Se por acaso me deixavam ficar a ver televisão ainda experimentava um ligeiro estremecimento de receio quando via a senhora a colocar na mesa para o jantar, um pires com dois dos inditosos. A minha consciência nessa altura dava sinais de vida mas não era por arrependimento, era por medo, temia que descobrissem a marosca! No fundo eles bem o mereciam! De vez em quando também se desforravam! Numa das vezes em que me deixaram ficar por ali a rebolar em casa deles, à hora do jantar convidaram-me para comer um prato de canja de perdiz. Pensava que ia jantar à mesa com eles mas acabei por o fazer na cozinha, arrumada à pedra de mármore da lareira. Coitados, tinham-se como gente de fina casta, que não come à mesa junto com a ralé, para não lhes conspurcar a nobre e ditosa refeição! A senhora deu-me então um prato de canja de perdiz onde boiavam uns pequenos ossos dizendo-me que os acabasse de rapar porque o marido não tinha conseguido! Pobres de espírito! Só por isto, abençoados queijos! Não tenho memória do que fazia aos ossos mal rapados, mas a canja engolia-a eu, sôfrega, sempre escorregava melhor do que a espessa sopa de feijões com couves que me esperava em casa!
Fevereiro 17th, 2009 as 0:01
Estou parvo. O que vale é que os crimes estão prescritos. De qq modo, fica uma absolvição com efeitos retroactivos. E uma penitência: comer um queijo fresco num momento em que não tenha apetite para nada, ou esteja bem enfardada.
Sua malandra! Isso faz-se?
Fevereiro 17th, 2009 as 0:28
Você fez-me rir! 😀
Não imagina o que esta cabecinha era capaz de engendrar! Era uma criança muito só! Enquanto os meus pais trabalhavam durante o dia não tinha ninguém que cuidasse de mim, por isso, dedicava-me a imaginar tropelias! Tenho muitas histórias com este casal! Já morreram! Nunca foram importantes para ninguém! Viveram só para eles, indiferentes aos problemas de quem os rodeava!
Fevereiro 17th, 2009 as 16:16
Todos temos histórias da infância. Nem todos as partilham como faz a Milu.

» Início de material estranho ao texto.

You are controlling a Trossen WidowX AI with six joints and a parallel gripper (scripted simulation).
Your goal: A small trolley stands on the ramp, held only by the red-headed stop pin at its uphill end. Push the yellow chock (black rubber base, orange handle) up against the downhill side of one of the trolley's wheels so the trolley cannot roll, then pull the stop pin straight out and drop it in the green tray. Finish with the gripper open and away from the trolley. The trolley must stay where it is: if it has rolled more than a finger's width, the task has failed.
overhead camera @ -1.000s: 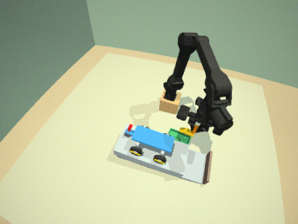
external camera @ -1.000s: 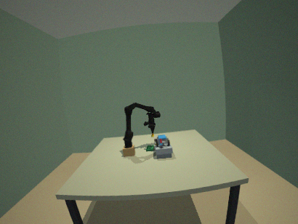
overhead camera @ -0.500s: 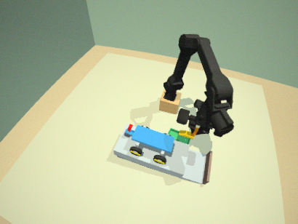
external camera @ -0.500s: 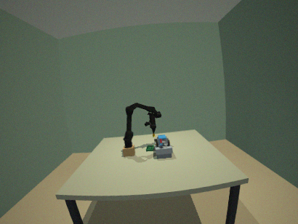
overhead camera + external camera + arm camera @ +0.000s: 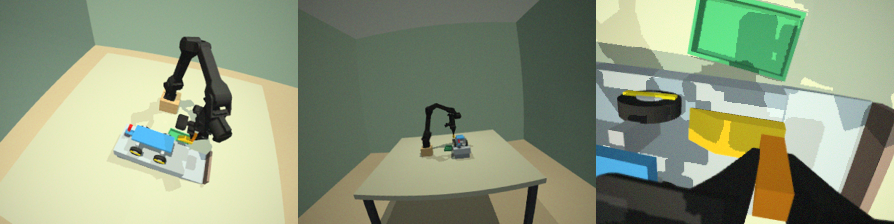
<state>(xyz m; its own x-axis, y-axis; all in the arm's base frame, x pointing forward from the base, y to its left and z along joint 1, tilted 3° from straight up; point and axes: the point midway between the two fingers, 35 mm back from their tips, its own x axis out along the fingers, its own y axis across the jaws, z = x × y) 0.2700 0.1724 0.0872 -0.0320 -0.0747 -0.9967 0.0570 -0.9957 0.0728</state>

Fevereiro 17th, 2009 as 16:49
Gosto de partilhar as minhas histórias de infância e sem ser! Sou daquelas pessoas que se riem de si mesmas! Também tenho outras histórias, de quando já era mais crescidinha, tão “cabeludas”, que essas nem às paredes confesso! Vão comigo para a cova! Apenas me arrependo de não ter aproveitado ainda mais a bem-aventurança e o milagre da vida! Agora já é tarde, porque me falta o espírito! Pouco mais quero do que papas e descanso! De vez em quando arrebito, infelizmente, é sol de pouca dura!